▶ **ABOUT THIS EXERCISE**:
Return the full listing word for word, but drop every picture from it.

▶ **INFORMATION SUPPLIED**:
_ _ _ _ _ _ _
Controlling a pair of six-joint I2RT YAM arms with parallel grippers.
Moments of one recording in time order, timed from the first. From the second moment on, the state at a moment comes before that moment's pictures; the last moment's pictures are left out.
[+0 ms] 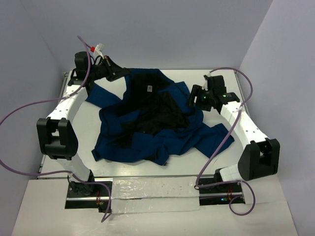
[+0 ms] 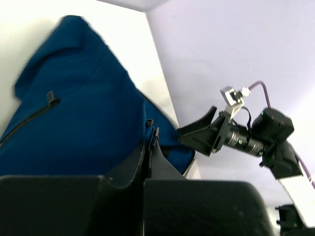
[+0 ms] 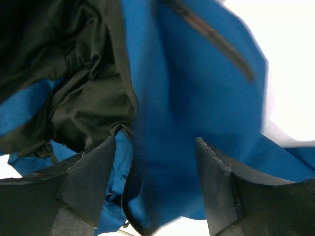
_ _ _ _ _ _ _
▶ **SOLUTION FOR THIS TASK**:
Controlling a pair of six-joint I2RT YAM arms with parallel grippers.
Moments of one recording in time order, timed from the first. From the second moment on, the state at a moment comes before that moment's pictures; the last moment's pictures are left out.
[+0 ms] 
[+0 ms] 
[+0 ms] 

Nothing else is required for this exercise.